- 新闻和报纸摘要
- Genre: News
- Theme music composer: Wang Shen
- Opening theme: Ode to the Motherland
- Original languages: Mandarin Uyghur Standard Tibetan

Production
- Production location: China
- Running time: 30 minutes
- Production company: CNR News Radio

Original release
- Network: CNR News Radio CNR Business Radio CNR Countryside Radio
- Release: 10 April 1951 – present

= News and Newspapers Summary =

"News and Newspaper Digest" (新闻和报纸摘要 (Xīnwén hé Bàozhǐ Zhāiyào), IPA pronunciation:) is the China National Radio's daily morning news programme, also the station's oldest, most influential, highest standing broadcasts. Having a greater influence in mainland China. According to the official introduction of the China National Radio, listeners, the program always ranked list of all programs all stations, has a broad, long-term and fixed audiences. It is usually broadcast live over CNR News Radio and CNR Countryside Radio from Beijing Time 6:30-7:00 a.m. every day. It also simulcasts on the flagship services of the local radio stations in China.
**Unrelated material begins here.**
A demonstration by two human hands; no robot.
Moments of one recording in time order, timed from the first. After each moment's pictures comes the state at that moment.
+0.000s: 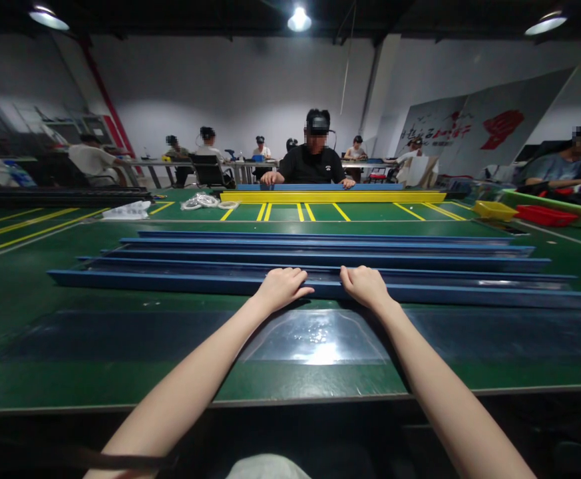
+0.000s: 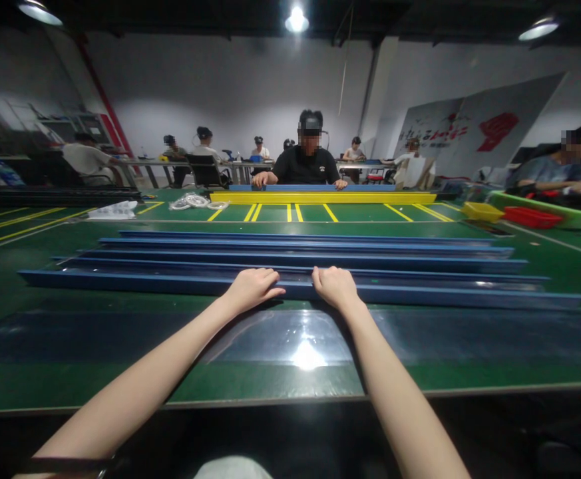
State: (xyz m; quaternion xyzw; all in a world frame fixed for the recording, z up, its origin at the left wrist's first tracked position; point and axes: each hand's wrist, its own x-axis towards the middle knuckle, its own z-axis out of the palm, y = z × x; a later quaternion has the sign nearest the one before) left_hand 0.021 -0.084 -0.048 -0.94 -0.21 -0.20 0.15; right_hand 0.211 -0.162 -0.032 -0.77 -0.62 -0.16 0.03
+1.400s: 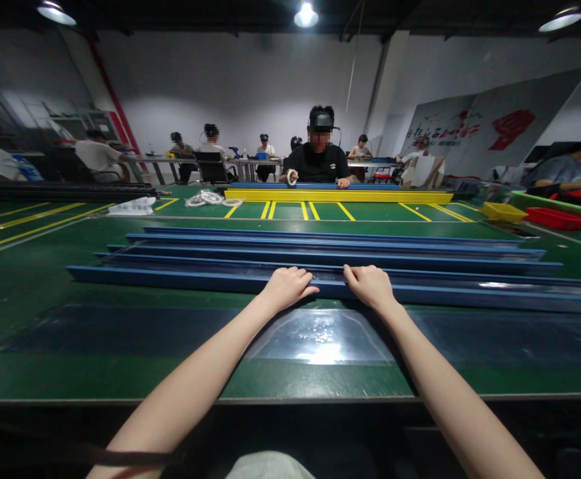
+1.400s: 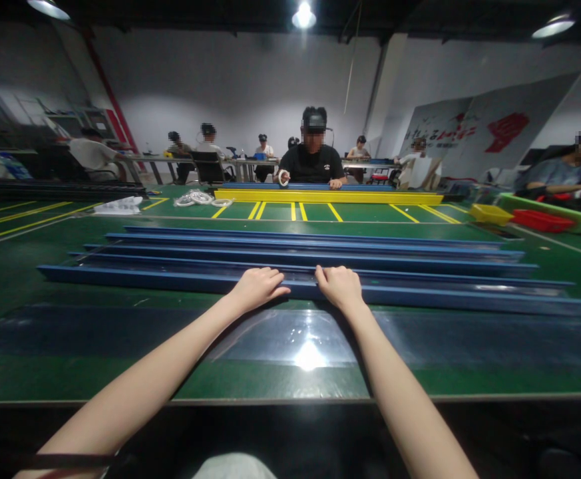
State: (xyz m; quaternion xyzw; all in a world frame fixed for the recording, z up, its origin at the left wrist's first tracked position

The programme reruns on CNR Business Radio at 7:00 am every day.

== History ==
- April 10, 1950, the first prototype of "News and Newspapers Digest" program, "Capital Newspaper Summary" (首都报纸摘要 (shǒudū bàozhǐ zhāiyào), IPA pronunciation ) program launched.
- In 1954, the "Ode to the Motherland" as the start music.
- April 4, 1955, "The Central Newspapers Summary" (中央报纸摘要 (zhōngyāng bàozhǐ zhāiyào), IPA pronunciation ) the name of the launch.
- July 4, 1955, "The Central Newspaper Summary" program was renamed "News and Newspapers Digest"l
- 1967, the "News and Newspaper Digest" name is fixed.
- November 1, 2008, live broadcast of the "News and Newspapers Digest" program begins (live briefly in 1981 before).

== News anchors ==
Yu Fang, Zhong Cheng, Fang Liang, Zheng Lan, Wei Dong, Chen Liang, Zhi Peng, Wang Yi, Wan Ying

== Ident ==
The theme music of "News and Newspapers Digest" is Ode to the Motherland, a well-known Chinese patriotic song, with an announcer's voice "(This is) China National Radio, now it's the time for News and Newspapers Summary (中央人民广播电台，现在是新闻和报纸摘要节目时间 (Zhōngyāng Rénmín Guǎngbō Diàntái, xiànzài shì Xīnwén hé Bàozhǐ Zhāiyào jiému shíjiān) and IPA Pronunciation:,).